Overall,the number of participants in film club and martial arts remained stable, with the former being the most popular activity among others throghout the given period. There was an upward trend in the number of participants of table tennis and musical performances while the reverse was true for the amateur dramatics.
Figure for people participated in film club In 2000 accounted for 65 which was noticeably higher compared to other figures. After a slight fall in 2010 to 60 participants in film club, there was a recovery to 65 people at the end of the given period. The similar pattern was seen in the figure for martial arts which had almost half as many participants as the film club (35) in 2000. During 2015, the number of martial art participants experienced a mild fluctuation bur eventually it made up 35 people .
In 2000 only 25 people were amateur dramatics, the figure which in 2005 decreased gradually making up only 5 participants in 2020. In regards of the number of people who played table tennis was only 15 which rose dramatically reaching peak of roughly 55 people and becoming second popular activity. Finally, figure for musicians was at zero , and only in 2005 witnessed a gradual increase reaching to 20 participants in the final year.

6.0

The essay is logically organized and presents a clear overview of the data. However, there are some issues with the flow of information and the use of cohesive devices.

Suggestions
  • Use a variety of cohesive devices to improve the flow of information.
  • Ensure that each paragraph has a clear central topic and that all sentences in the paragraph relate to this topic.

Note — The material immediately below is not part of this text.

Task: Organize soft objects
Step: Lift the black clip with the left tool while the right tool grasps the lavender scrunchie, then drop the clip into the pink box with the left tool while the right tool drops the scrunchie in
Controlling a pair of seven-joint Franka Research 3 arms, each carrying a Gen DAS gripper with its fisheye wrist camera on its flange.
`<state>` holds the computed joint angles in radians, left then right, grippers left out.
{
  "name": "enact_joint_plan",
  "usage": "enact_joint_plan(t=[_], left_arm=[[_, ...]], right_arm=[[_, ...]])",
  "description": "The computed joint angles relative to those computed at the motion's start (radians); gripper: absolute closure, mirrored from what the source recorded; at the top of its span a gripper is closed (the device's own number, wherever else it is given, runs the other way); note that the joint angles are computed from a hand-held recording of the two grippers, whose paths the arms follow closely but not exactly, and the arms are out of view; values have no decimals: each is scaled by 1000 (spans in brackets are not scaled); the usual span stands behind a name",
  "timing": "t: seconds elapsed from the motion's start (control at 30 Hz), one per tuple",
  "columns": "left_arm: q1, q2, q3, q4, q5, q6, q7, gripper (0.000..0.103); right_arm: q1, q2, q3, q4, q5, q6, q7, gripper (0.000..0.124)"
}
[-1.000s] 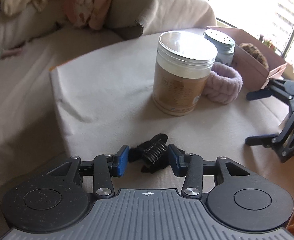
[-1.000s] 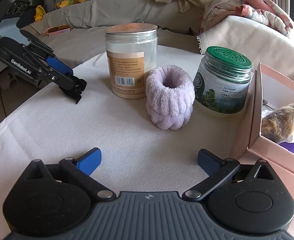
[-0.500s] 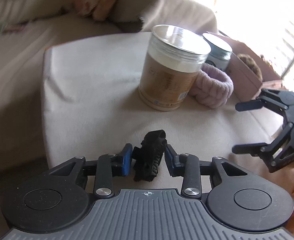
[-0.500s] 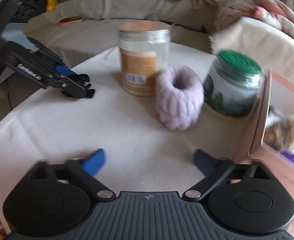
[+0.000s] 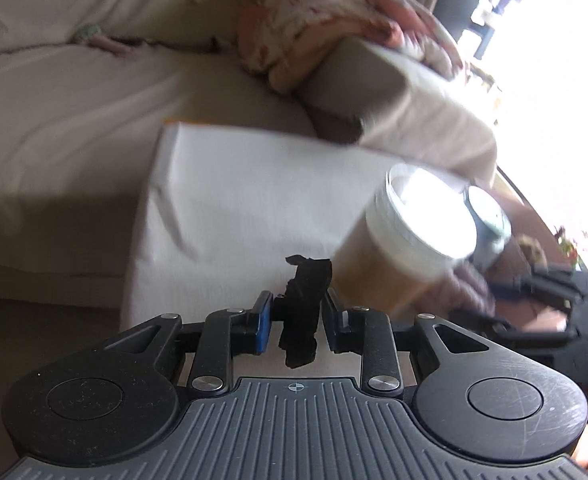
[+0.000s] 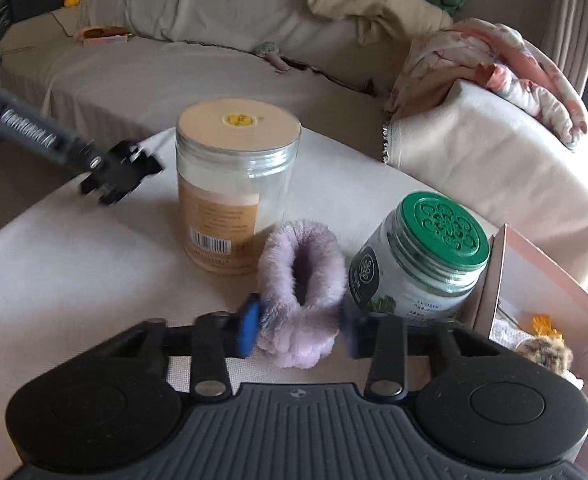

The essay uses a range of vocabulary and there is some evidence of less common and idiomatic language. However, there are a few instances of awkward or incorrect word choice.

The essay uses a mix of simple and complex sentence forms and there are only minor errors. However, there are a few instances of awkward or incorrect sentence structure.

The essay addresses all parts of the task and presents a clear overview of the main trends, differences or stages. However, the essay could be improved by providing more specific details and by making more precise comparisons.

Suggestions
  • Include specific data from the graph to support your main points.
  • Make sure to cover all parts of the task and provide a detailed response.